Complete step by step answer:
\[{{\sin }^{2}}\theta +{{\cos }^{2}}\theta =1\]
\[\sin \left( A+B \right)=\sin A\cos B+\cos A\sin B\]
From the equations given in the question we have,
\[\sin A+\cos B=a........\left( 1 \right)\]
\[\sin B+\cos A=b.........\left( 2 \right)\]
Now, on considering the equation (1) above and squaring it on both sides we get,
\[\Rightarrow {{\left( \sin A+\cos B \right)}^{2}}={{a}^{2}}\]
Let us now expand the terms on the left hand side then we get,
\[\Rightarrow {{\sin }^{2}}A+{{\cos }^{2}}B+2\sin A\cos B={{a}^{2}}.....\left( 3 \right)\]
Now, on considering the equation (2) and squaring it on both sides we get,
\[\Rightarrow {{\left( \sin B+\cos A \right)}^{2}}={{b}^{2}}\]
Let us now expand the terms on the left hand side then we get,
\[\Rightarrow {{\sin }^{2}}B+{{\cos }^{2}}A+2\sin B\cos A={{b}^{2}}.....\left( 4 \right)\]
As we already know that from the trigonometric identities that,
\[{{\sin }^{2}}\theta +{{\cos }^{2}}\theta =1\]
From, trigonometric ratios of compound angles we know that the algebraic sum of two or more angles are called compound angles which gives us the formula:
\[\sin \left( A+B \right)=\sin A\cos B+\cos A\sin B\]

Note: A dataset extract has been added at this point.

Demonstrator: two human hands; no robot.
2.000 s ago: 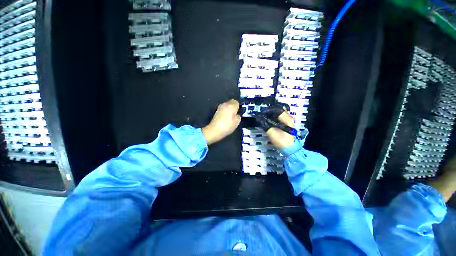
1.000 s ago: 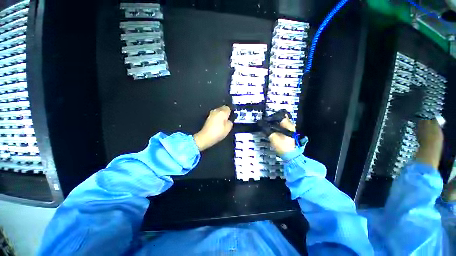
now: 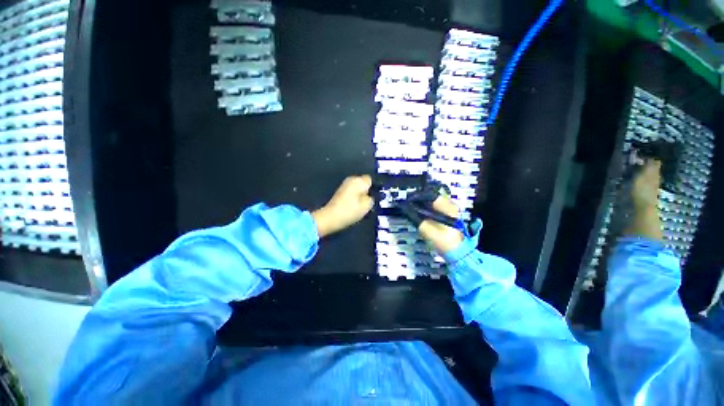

Let us now consider the above equation (3) and equation (4)
Now, on adding the equation (3) and equation (4) we get,
\[\Rightarrow {{\sin }^{2}}A+{{\cos }^{2}}B+2\sin A\cos B+{{\sin }^{2}}B+{{\cos }^{2}}A+2\sin B\cos A={{a}^{2}}+{{b}^{2}}\]
Now, on writing the sine and cosine terms of same angle together we get,
\[\Rightarrow {{\sin }^{2}}A+{{\cos }^{2}}A+{{\sin }^{2}}B+{{\cos }^{2}}B+2\sin A\cos B+2\sin B\cos A={{a}^{2}}+{{b}^{2}}\]
Now, by using the trigonometric identity and on rewriting the terms in the above equation we get,
\[\Rightarrow 1+1+2\sin A\cos B+2\sin B\cos A={{a}^{2}}+{{b}^{2}}\]
Now, on further simplification we get,
\[\Rightarrow 2+2\sin A\cos B+2\sin B\cos A={{a}^{2}}+{{b}^{2}}\]
Now, by subtracting 2 on both sides we get,
\[\Rightarrow 2\sin A\cos B+2\sin B\cos A={{a}^{2}}+{{b}^{2}}-2\]
Let us now divide the above equation with 2 on both sides,
\[\Rightarrow \sin A\cos B+\sin B\cos A=\dfrac{{{a}^{2}}+{{b}^{2}}-2}{2}\]
Now, by using the formula for trigonometric ratios of compound angles the above equation can be further written as.
\[\therefore \sin \left( A+B \right)=\dfrac{{{a}^{2}}+{{b}^{2}}-2}{2}\]
Hence, the correct option is (c).

Note: Instead of squaring the given two equations and then adding them to get the required form we can also first expand the \[\sin \left( A+B \right)\] and then substitute the required values from the given equations. But this method would be a little confusing.
It is important to note that while applying the trigonometric identity the angles of both cosine and sine terms should be the same then only it will be 1. After squaring one equation we cannot write the sum of the squares of the sine and cosine terms as 1 because the angles are different.
\[{{\sin }^{2}}B+{{\cos }^{2}}A\ne 1\]